A rush of government spending helped prop up South Korea’s economy in the second quarter, masking headwinds ranging from a slumping technology sector to rising tensions with Japan.
GDP expanded 1.1 percent from the previous quarter, topping economists’ median estimate of a 0.9 percent gain. It grew 2.1 percent from a year earlier, versus a 1.9 percent estimate.
While that is a rebound from the worst contraction since 2008, private-sector investment shaved 0.5 percentage points off quarterly growth, meaning government investment drove the expansion.
“The details don’t look so good,” JPMorgan Chase & Co economist Park Seok-gil said yesterday. “It’s disappointing that the contributions from private growth are smaller than expected, and facilities investment mostly came from the government.”
Park said he does not expect the economy to hit the Bank of Korea’s (BOK) 2.2 percent growth forecast for this year.
The BOK last week lowered its key interest rate and again cut its growth forecast for this year, this time to 2.2 percent from 2.5 percent, citing risks such as the US-China trade dispute and tensions with Japan.
Exports this month look set for an eighth straight monthly decline, also due to slumping demand and prices for semiconductors, a key growth driver for South Korea.
BOK Governor Lee Ju-yeol this week said that the central bank might have to act again if the economic situation worsens.
The growth data might cool speculation that any such action will come at the next BOK meeting.
“Had the growth come out at under 1 percent, it would have sparked talk about a rate cut at the next Bank of Korea meeting,” KB Securities Co economist Oh Jae-young said. “But it seems like the 2.2 percent annual growth forecast by the BOK isn’t impossible after all.”
Things could still get worse. Japan has placed restrictions on exports to South Korea of three materials vital to semiconductor and display manufacturing, and might yet remove South Korea from its “white list” of trusted export destinations.

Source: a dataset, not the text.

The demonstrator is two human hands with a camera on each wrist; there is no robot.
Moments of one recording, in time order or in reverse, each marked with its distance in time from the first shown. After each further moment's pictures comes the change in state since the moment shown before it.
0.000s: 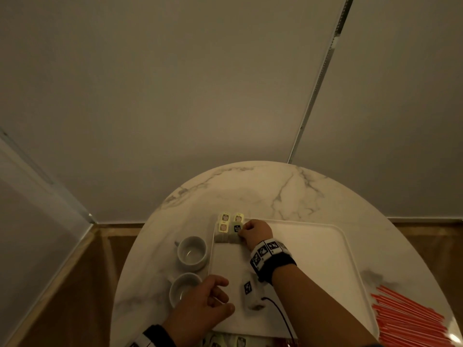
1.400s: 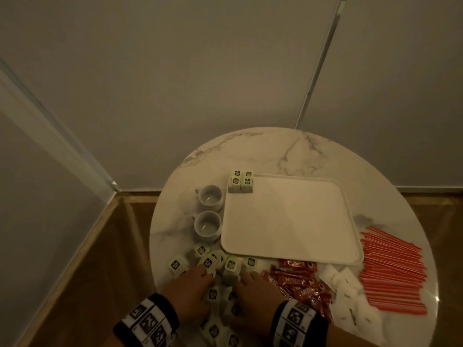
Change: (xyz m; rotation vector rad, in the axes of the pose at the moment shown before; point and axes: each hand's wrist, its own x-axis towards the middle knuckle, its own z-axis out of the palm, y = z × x) left_hand -0.088 -0.091 0.001 0.988 -0.169 0.136; right_hand -0.257 0.090 0.042 -0.878 -0.528 -0.559
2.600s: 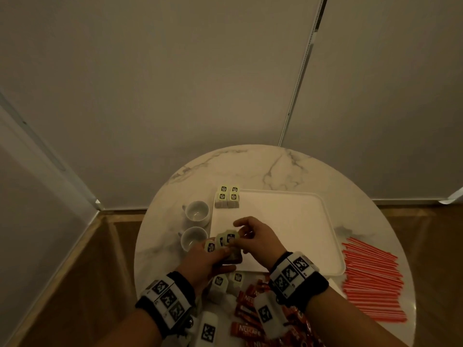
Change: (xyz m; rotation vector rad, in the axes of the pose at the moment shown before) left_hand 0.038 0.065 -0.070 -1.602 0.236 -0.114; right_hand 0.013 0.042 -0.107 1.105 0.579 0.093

Japan accounts for about 32 percent, or about US$3.8 billion, of South Korea’s chip manufacturing equipment imports.
The effects of the trade spat with Japan could be much bigger than tensions between the US and China, and could spill over into other industries, Park Chong-hoon, head of South Korea economic research at Standard Chartered Bank, told Bloomberg TV.
If the Japanese restrictions on exports to South Korea cause a 10 percent fall in semiconductor exports, that could easily slice 0.2 percentage points off overall economic growth, pushing it below 2 percent, he said.